Thanks in part to the success of companies like Continental, the search for crude is making a quiet comeback in the U.S. Lots of attention has been paid to the surge in natural gas exploration, but more rigs are currently drilling for oil than gas: 1,191, up 402 from a year ago and quadruple the number of rigs in 2007, according to the oil services company Baker Hughes Inc. It's happening in Texas, Wyoming, Oklahoma and Ohio.
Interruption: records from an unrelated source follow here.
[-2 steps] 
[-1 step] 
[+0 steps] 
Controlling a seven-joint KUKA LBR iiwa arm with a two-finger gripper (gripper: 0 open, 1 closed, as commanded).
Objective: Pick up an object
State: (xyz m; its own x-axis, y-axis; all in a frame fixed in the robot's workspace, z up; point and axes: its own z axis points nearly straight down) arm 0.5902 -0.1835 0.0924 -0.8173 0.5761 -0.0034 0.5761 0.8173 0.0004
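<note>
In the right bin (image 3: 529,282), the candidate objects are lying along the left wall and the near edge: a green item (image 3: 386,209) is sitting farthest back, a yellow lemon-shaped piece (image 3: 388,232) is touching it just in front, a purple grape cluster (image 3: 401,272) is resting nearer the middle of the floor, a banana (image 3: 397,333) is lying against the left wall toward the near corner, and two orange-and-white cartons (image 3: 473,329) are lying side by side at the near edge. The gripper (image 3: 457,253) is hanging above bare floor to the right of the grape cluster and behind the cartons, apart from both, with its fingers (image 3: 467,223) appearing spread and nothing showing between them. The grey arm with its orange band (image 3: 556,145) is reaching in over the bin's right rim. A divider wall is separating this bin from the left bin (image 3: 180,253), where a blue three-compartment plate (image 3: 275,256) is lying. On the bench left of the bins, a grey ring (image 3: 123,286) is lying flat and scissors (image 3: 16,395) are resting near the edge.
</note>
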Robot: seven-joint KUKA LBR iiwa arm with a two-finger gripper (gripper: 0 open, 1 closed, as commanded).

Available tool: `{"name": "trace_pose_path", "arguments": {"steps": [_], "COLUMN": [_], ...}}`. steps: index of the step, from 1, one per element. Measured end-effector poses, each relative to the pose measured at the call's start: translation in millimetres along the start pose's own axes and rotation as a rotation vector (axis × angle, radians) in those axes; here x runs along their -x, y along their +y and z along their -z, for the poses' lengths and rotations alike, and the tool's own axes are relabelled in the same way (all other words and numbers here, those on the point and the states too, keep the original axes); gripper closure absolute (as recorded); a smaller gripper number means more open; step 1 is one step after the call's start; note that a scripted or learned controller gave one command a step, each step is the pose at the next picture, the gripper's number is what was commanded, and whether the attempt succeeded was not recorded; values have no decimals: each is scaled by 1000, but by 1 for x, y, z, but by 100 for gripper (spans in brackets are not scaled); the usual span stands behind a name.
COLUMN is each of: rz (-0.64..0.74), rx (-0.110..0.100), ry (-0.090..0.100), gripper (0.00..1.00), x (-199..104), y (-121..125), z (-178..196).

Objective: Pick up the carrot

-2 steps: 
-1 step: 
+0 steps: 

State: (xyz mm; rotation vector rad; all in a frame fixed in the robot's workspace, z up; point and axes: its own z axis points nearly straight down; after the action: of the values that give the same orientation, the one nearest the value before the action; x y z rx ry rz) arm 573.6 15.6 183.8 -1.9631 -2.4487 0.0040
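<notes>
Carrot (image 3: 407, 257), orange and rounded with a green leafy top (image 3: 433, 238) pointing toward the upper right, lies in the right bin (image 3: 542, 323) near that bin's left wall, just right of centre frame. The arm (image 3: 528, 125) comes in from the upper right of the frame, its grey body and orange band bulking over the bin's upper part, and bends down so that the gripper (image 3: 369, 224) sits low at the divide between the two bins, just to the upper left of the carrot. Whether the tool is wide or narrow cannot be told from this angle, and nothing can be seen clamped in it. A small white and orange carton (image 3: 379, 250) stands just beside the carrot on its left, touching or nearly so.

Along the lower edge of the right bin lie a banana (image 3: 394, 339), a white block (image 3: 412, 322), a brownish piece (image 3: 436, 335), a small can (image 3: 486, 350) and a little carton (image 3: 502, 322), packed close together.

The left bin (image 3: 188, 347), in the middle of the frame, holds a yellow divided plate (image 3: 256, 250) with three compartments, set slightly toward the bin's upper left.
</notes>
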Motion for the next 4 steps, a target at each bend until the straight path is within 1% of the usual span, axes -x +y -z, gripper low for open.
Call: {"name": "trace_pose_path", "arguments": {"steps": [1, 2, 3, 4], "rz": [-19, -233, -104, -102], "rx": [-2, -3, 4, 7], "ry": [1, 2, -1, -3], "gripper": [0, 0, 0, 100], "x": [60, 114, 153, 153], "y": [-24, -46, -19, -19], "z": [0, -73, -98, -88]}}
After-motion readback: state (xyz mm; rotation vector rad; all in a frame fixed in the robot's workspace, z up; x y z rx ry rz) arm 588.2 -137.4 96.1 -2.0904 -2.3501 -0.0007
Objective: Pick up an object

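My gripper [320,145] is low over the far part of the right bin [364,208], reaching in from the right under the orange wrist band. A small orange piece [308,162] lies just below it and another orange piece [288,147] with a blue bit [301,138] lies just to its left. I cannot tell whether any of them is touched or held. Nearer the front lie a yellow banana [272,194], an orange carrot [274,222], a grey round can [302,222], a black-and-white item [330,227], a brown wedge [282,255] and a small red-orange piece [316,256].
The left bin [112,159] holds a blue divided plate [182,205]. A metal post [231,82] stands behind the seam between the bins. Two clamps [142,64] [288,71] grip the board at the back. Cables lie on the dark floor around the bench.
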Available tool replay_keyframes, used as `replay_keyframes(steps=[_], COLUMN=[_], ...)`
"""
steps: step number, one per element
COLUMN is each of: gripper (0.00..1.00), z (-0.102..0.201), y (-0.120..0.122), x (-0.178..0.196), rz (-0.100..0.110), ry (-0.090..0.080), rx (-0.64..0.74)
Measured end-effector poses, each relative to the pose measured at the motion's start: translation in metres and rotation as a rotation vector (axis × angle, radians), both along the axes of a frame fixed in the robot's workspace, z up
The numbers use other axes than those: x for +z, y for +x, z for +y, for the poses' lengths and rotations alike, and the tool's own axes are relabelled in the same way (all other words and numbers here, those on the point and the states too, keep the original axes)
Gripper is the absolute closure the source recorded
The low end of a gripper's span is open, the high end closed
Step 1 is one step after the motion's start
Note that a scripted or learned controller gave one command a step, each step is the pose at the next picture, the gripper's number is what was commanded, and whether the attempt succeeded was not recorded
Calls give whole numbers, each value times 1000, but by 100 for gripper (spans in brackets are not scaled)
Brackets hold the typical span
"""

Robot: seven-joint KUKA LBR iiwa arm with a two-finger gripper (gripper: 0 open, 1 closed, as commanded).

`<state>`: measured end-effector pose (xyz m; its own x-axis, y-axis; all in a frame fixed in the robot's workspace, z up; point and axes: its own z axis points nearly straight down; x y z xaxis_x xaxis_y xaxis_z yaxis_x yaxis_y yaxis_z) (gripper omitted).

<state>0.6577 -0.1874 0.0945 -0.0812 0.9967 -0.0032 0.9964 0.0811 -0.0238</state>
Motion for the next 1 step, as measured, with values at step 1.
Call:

Eoin Treacy's view Unconventional oil and gas wells that
depend on fracturing are drill intensive. Hydraulic fracturing results in wells
with high initial flow rates followed by a swift decline to somewhat less impressive
production levels. The fracturing process occurs within relatively close proximity
of the well and initial production is massive because so much gas or oil is
released from the fractured rock.
However beyond the fractured zone, porosity is still very poor. This generally requires more wells to be drilled, somewhat further away, to make sure that the field continues to produce at favourable rates. To the best of my knowledge this tendency is as true of shale oil wells as it is of shale gas wells. The result is that more rigs are needed because there is a constant requirement for drilling.
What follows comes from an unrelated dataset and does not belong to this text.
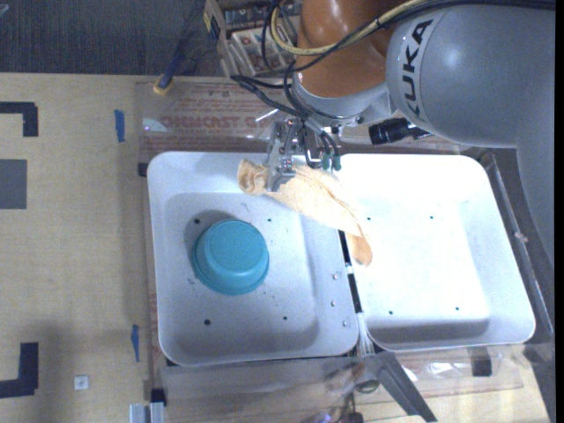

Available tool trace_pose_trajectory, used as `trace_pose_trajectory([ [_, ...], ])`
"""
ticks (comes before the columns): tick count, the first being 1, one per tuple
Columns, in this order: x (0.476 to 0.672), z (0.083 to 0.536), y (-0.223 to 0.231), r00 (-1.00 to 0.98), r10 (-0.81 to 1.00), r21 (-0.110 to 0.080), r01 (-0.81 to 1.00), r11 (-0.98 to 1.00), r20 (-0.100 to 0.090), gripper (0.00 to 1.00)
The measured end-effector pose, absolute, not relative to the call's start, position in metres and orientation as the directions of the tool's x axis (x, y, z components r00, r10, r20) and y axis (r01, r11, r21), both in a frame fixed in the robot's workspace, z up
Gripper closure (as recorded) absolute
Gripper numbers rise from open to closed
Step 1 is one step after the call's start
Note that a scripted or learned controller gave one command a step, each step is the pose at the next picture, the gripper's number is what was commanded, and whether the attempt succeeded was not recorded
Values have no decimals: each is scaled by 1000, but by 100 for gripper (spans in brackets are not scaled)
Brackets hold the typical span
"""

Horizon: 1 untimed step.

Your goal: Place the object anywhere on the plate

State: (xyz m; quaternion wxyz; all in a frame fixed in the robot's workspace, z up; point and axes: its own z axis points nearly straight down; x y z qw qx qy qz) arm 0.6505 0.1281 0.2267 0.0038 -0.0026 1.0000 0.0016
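"KUKA" reads on the arm [476,51]. The end effector [284,173] pinches a tan cloth [308,199], which drapes diagonally from the left bin's [167,263] back rim toward the right bin [441,254].

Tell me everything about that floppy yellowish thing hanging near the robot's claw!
The floppy thing looks like a soft, pale tan-yellow cloth, crumpled and wrinkled. It stretches slantwise from the far edge of the left bin down across the divide to the near-left edge of the right bin, ending in a narrow orange-tan tip. Its upper bunched end sits right at the gripper, whose fingers appear to pinch it. It lies apart from the blue upside-down bowl-like plate.
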Motion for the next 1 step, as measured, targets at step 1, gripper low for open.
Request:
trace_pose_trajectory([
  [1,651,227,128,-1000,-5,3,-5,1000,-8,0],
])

Drilling rigs have been migrating towards oil producing regions because of the deterioration in natural gas prices due to oversupply. Although natural gas prices are at uneconomic levels for most unconventional wells, there is little evidence yet that supply is being significantly curtailed. This is at least in part due to the need to drill if leases are to be maintained.
There is a high degree of variability in the performance of oil service and oil field machinery companies, which is driven by their different technological, commodity and geographic focuses. This Chart Library Performance Filter of 47 related companies suggests that while the percentage moves have varied considerable the sector has mostly performed in line with the capital goods sector. Returns over the last 1 and 3 months have been quite impressive. Over the last 6 months, most companies posted negative returns.
UK listed Weir Group is representative of a considerable number of the companies included in the Filter. It has held a progression of higher reaction low since October and is now testing the August peak. Some consolidation in the current area appears likely but a sustained move below the 200-day MA would be required to question medium-term scope for additional upside. FMC Technologies and Oceaneering International are clear outperformers. Seadrill Ltd looks more likely than not to sustain an upward break. Core Laboratories bounced back impressively from the August lows and the upside can continue to be given the benefit of the doubt provided it holds above the 200-day MA. Rowan Cos. stabilised near $30 from October and rallied this week to challenge the almost yearlong downtrend. A sustained move above $35 would suggest a return to medium-term demand dominance.